In any case, AMD has already lined up partners to show off Naples server configurations for the Radeon Instinct. SuperMicro and Inventec are both showcasing server/rack designs for anywhere between 3 and 120 Instinct MI25 cards. The largest systems will of course involve off-system networking and more complex networking fabrics, and while AMD isn’t saying too much on the subject at this time, it’s clear that they’re being mindful of what they need to support truly massive clusters of cards.
Closing Thoughts
Wrapping things up with today’s Radeon Instinct announcement, while today’s revelations are closer to a teaser than a fully fleshed out product announcement, it’s none the less clear that AMD is about to embark on their most aggressive move in the GPU server space since their first FireStream cards almost a decade ago. Making gains in the server space has long been one of the keys to AMD’s success, both for CPUs and GPUs, and with the Radeon Instinct hardware and overarching initiative, AMD has laid out a critical plan for how to get there.
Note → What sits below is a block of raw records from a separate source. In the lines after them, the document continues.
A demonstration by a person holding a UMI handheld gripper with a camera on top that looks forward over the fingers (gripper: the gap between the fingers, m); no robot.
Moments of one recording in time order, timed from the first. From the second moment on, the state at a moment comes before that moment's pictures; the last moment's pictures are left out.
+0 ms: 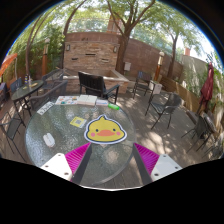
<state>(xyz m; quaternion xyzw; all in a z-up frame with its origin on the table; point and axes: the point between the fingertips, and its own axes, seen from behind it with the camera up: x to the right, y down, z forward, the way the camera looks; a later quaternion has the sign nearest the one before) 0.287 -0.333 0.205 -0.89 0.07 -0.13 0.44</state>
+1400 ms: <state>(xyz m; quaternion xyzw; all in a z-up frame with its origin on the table) 0.004 -0.139 -0.016 -0.91 -0.07 0.01 0.41</state>
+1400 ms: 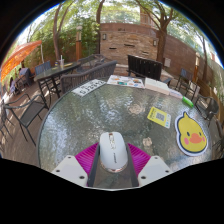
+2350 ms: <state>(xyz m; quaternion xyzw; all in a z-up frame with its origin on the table) 0.312 -0.047 0.067 -0.88 0.06 -0.03 0.47</state>
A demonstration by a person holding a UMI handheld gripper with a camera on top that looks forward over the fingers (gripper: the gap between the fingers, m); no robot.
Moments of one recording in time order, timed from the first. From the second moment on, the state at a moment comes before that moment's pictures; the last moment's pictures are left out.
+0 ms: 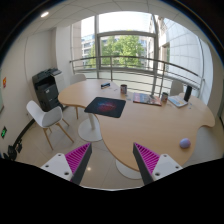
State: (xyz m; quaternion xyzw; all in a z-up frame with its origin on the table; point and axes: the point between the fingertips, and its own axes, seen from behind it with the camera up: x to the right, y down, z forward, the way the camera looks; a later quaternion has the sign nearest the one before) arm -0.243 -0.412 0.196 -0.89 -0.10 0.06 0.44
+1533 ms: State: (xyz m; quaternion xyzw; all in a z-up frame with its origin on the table) arm 0.181 -0.172 -0.016 -0.90 0.10 -0.07 0.41
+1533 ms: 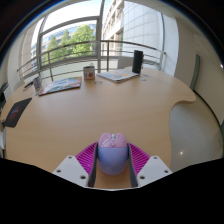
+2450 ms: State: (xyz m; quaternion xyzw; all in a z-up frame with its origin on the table) arm -0.371 0.085 0.086 -0.87 0.02 0.02 0.48
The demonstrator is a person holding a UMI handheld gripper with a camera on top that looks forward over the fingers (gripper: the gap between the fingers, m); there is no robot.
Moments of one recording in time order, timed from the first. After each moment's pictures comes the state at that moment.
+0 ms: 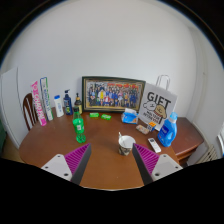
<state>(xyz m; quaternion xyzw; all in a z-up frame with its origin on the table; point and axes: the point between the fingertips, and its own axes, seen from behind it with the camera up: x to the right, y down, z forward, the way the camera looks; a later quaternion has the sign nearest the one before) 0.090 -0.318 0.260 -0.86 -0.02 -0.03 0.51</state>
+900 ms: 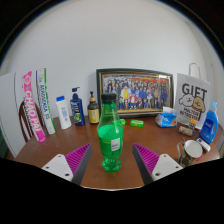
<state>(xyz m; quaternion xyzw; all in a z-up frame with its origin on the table) -0.090 -0.089 0.113 -0.82 0.01 0.02 0.57</state>
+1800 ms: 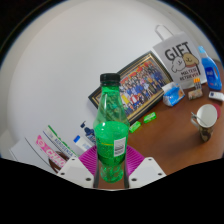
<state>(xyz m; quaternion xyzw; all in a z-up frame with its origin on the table) -0.099 -0.083 0.187 -0.76 0.20 0.28 0.56</state>
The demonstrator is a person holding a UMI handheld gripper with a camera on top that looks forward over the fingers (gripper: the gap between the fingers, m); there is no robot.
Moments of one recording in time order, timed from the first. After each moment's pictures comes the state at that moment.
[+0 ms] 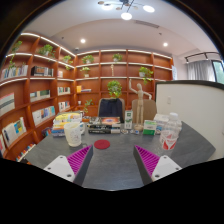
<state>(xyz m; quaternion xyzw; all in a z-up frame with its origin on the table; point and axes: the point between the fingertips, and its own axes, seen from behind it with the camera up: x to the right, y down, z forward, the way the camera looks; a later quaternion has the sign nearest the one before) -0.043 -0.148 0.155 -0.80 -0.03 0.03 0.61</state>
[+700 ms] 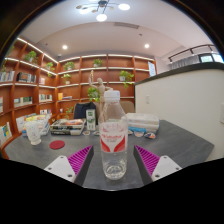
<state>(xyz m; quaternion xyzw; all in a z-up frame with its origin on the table) 0.153 -0.087 0.090 -0.77 0.04 -0.01 0.64</state>
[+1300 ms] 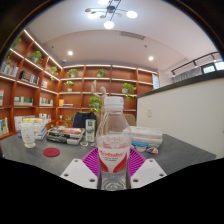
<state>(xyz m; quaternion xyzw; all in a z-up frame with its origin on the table) 0.152 -0.039 0.112 -0.72 0.01 -0.04 0.69</state>
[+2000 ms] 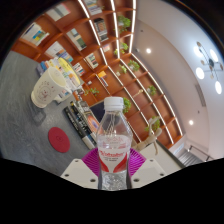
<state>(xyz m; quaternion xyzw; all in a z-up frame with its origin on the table) -0.022 0.053 0.141 -0.65 -0.36 -0.30 0.60</state>
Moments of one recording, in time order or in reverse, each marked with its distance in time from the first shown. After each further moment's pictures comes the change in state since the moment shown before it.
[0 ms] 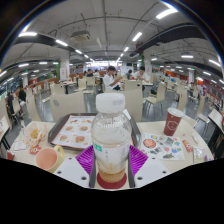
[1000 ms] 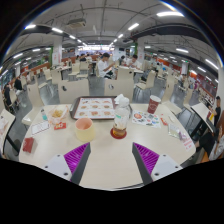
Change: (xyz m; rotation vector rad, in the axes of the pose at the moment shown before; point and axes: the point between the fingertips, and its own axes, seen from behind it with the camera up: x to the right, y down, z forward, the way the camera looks) arm -0.067 0.035 -0.254 -0.194 0.122 -0.018
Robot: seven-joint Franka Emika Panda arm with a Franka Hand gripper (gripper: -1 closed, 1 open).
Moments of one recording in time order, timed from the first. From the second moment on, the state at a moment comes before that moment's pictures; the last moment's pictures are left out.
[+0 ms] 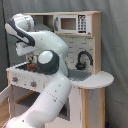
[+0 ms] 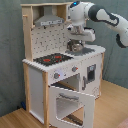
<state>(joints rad) -0.29 0.81 1.84 -1.33 -1.01 0.89 0.30</state>
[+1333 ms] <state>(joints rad) -0.57 0.87 2.04 -1.63 -0.95 0.90 0.48</state>
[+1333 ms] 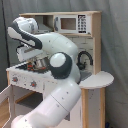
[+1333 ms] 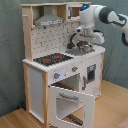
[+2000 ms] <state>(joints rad) -0.70 0.92 2.15 -1.77 -0.94 0.90 0.55</state>
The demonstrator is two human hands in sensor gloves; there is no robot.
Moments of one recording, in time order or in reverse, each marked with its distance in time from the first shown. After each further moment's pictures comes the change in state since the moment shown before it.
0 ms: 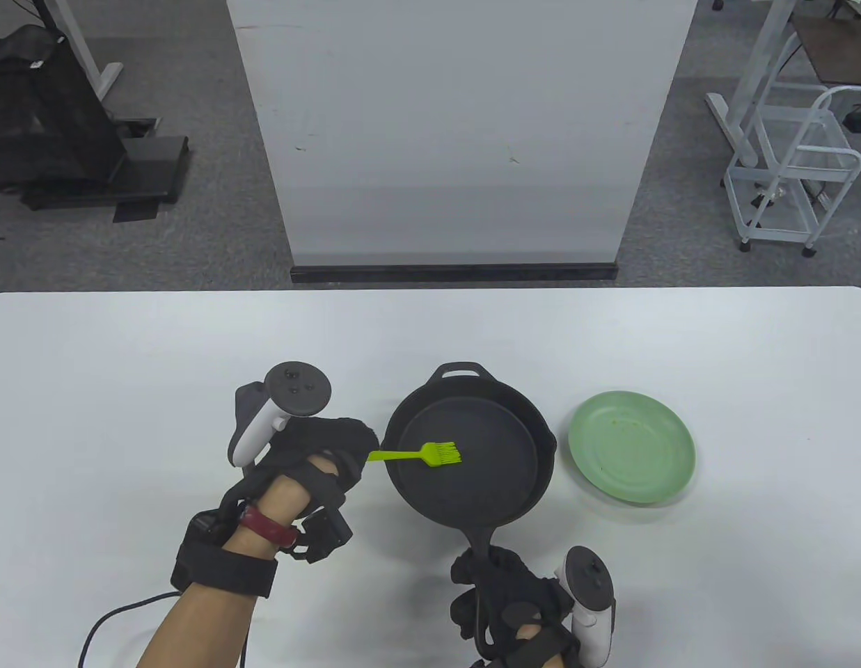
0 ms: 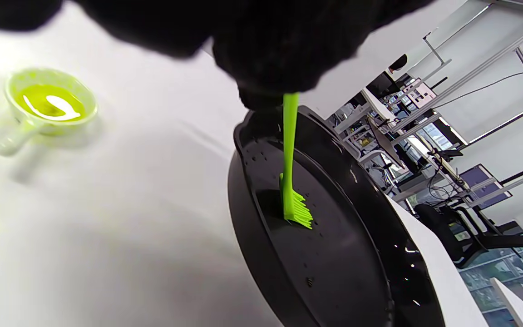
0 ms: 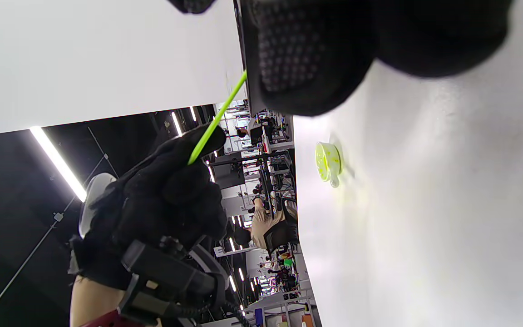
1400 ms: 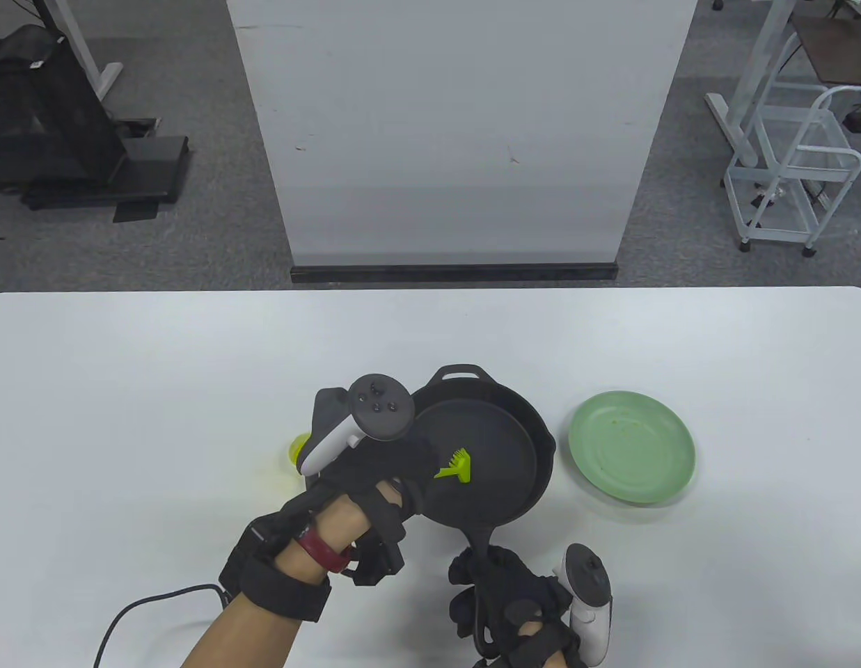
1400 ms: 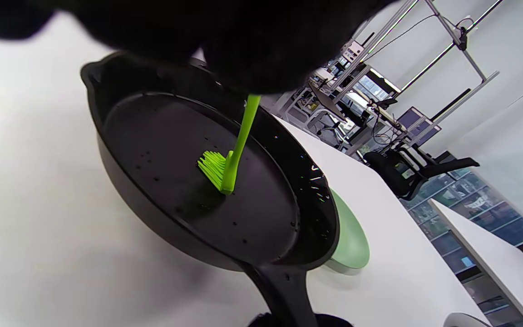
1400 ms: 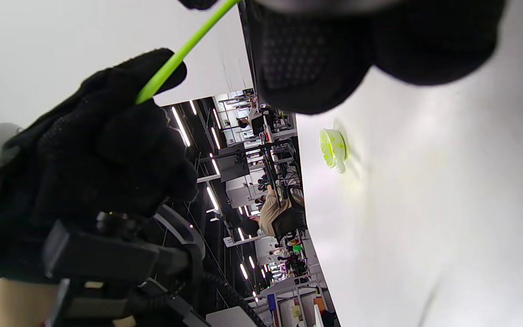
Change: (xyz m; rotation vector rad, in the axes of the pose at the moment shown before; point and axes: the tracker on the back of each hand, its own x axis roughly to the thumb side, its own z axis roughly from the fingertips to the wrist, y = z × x) left_hand 0.075 -0.052 0.011 -0.072 -0.202 -0.135; right_hand -0.002 0.001 -0.004 0.044 0.013 -0.058
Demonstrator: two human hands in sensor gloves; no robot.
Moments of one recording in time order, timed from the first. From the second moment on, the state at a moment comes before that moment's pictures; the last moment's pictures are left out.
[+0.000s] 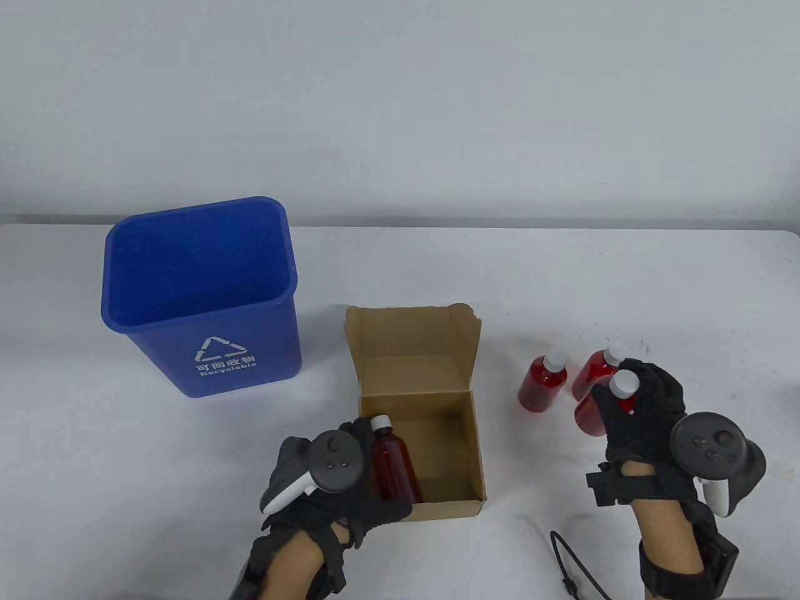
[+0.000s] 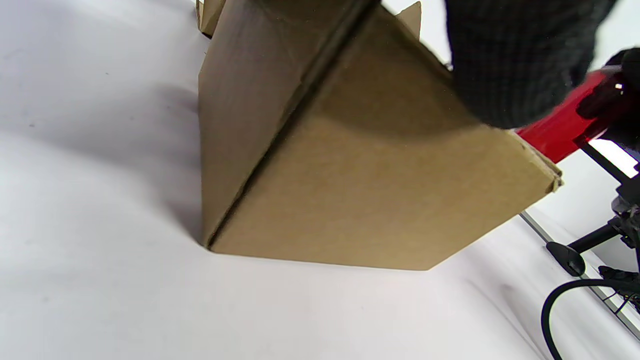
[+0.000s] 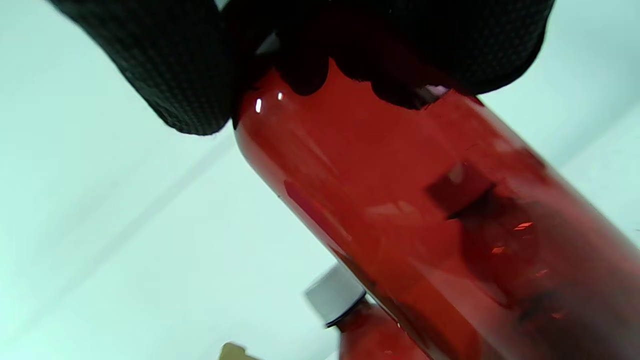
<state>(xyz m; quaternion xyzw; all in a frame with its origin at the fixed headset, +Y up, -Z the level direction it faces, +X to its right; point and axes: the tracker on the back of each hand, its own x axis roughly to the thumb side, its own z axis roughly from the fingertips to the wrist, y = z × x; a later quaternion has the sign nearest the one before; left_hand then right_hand) -0.116 -0.717 -0.233 -0.21 -0.17 0.24 0.93 0.313 -0.643 -0.261 -0.01 -0.21 0.90 0.39</state>
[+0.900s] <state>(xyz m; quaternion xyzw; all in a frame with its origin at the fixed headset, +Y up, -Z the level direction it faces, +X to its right) -0.121 -0.721 -0.236 -0.22 -0.17 0.27 0.92 0.336 -0.703 -0.286 -0.11 -0.04 0.91 0.39</state>
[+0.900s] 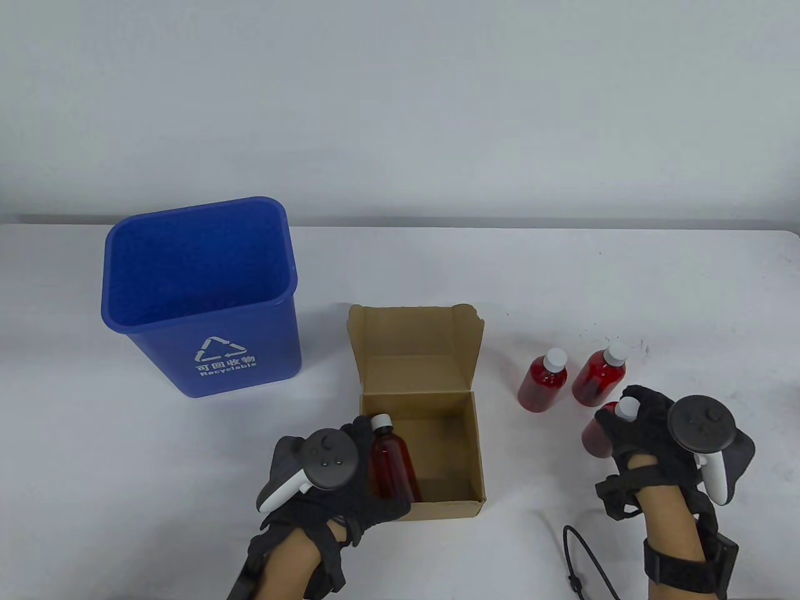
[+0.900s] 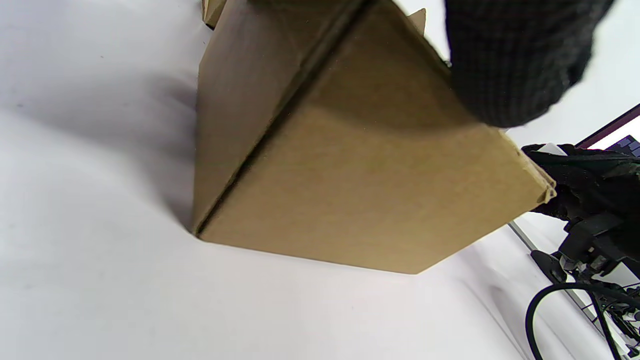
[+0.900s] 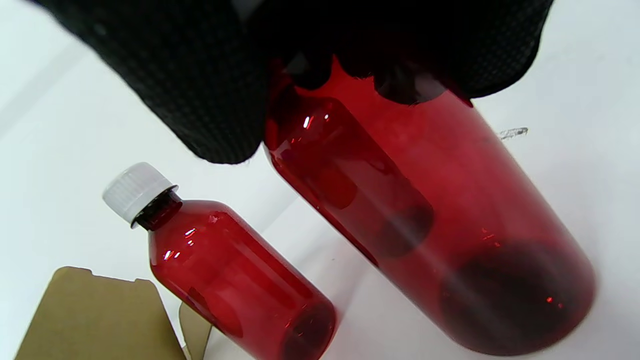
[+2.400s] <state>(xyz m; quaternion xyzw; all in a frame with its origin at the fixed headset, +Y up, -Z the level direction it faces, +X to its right) -0.127 -0.732 -0.231 -0.17 -0.20 0.26 0.93 0.057 -0.660 -0.270 0.20 0.09 0.96 0.15</state>
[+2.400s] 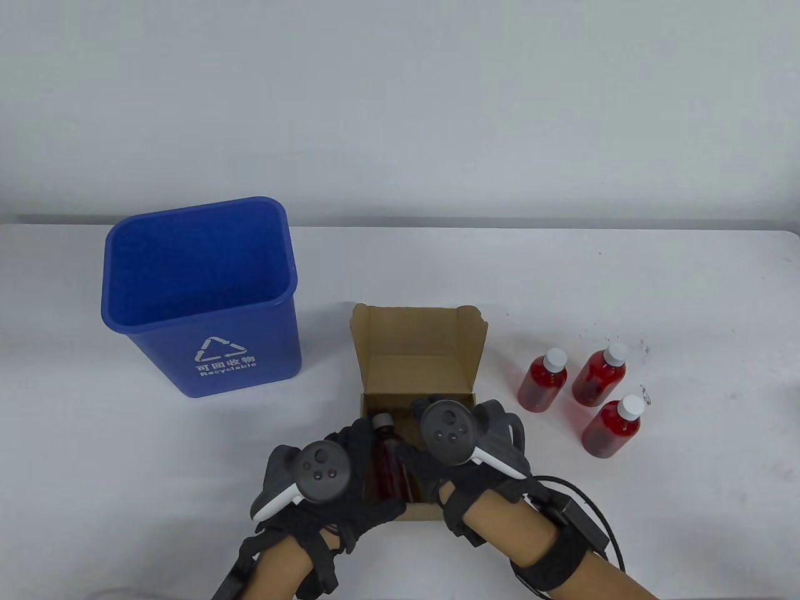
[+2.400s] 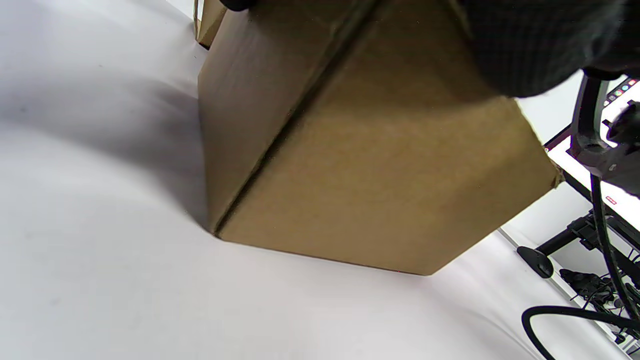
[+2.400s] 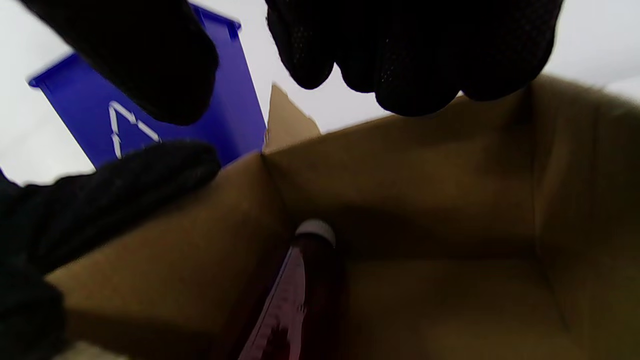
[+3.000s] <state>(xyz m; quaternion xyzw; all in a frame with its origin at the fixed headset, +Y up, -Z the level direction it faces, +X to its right) -0.128 -0.732 -0.230 -0.17 -0.20 0.26 0.93 0.015 -0.713 -0.305 0.06 0.35 0.93 0.06</state>
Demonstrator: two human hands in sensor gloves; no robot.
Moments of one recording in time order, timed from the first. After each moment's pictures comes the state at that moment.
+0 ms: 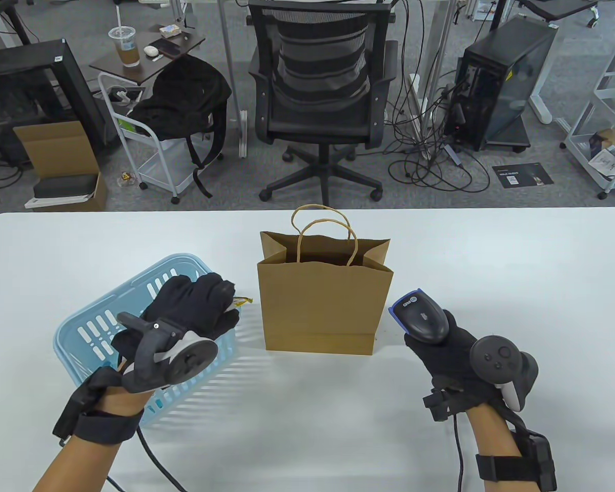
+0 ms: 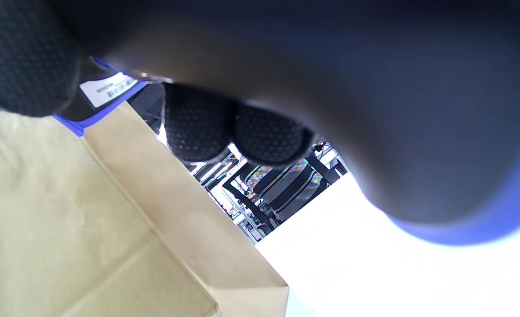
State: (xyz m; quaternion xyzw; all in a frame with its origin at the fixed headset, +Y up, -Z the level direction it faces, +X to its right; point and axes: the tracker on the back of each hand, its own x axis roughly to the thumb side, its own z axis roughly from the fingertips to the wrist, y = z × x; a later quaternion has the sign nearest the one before) left_hand -0.204 -0.563 -0.307 0.36 -0.24 -0.02 0.90; right_hand 0.244 -0.710 -0.334 0.02 -0.17 0.91 0.37
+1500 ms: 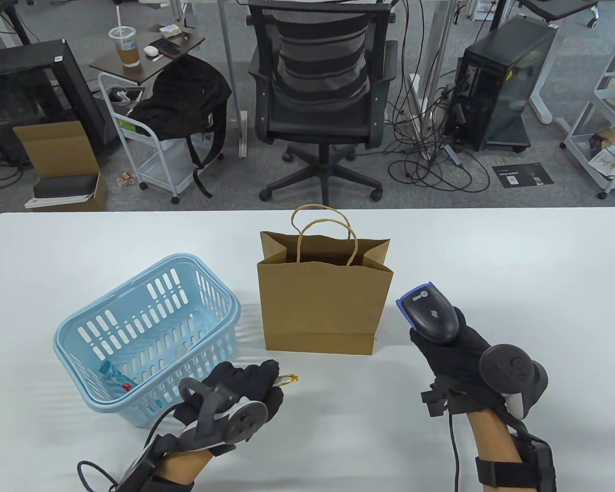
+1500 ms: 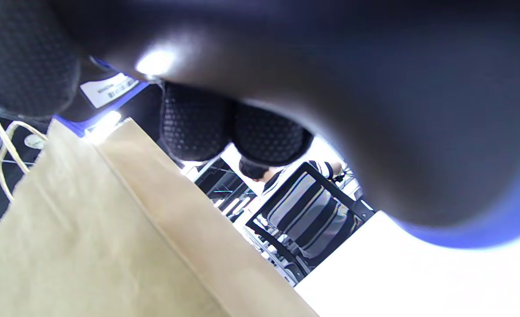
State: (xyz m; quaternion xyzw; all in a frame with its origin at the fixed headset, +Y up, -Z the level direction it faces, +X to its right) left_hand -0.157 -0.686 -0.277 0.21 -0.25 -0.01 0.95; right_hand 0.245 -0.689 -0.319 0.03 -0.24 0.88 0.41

Not that any of this will come easy for AMD. Breaking back into the server market is a recurring theme for them, and their struggles there are why it’s recurring. NVIDIA is already several steps ahead of AMD in the deep learning GPU market, so AMD needs to be quick to catch up. The good news for AMD here is that unlike the broader GPU server market, the deep learning market is still young, so AMD has the opportunity to act before anyone gets too entrenched. It’s still early enough in the game that AMD believes that if they can flip just a few large customers – the Googles and Facebooks of the world – that they can make up for lost time and capture a significant chunk of the deep learning market.
With that said, as the Radeon Instinct products are not set to ship until H1 of 2017, a lot can change, both inside and outside of AMD. The company has laid down what looks to be a solid plan, but now they need to show that they can follow-through on it, executing on both hardware and software on schedule, and handling the inevitable curveball. If they can do that, then the deep learning market may very well be that server GPU success that the company has spent much of the past decade looking for.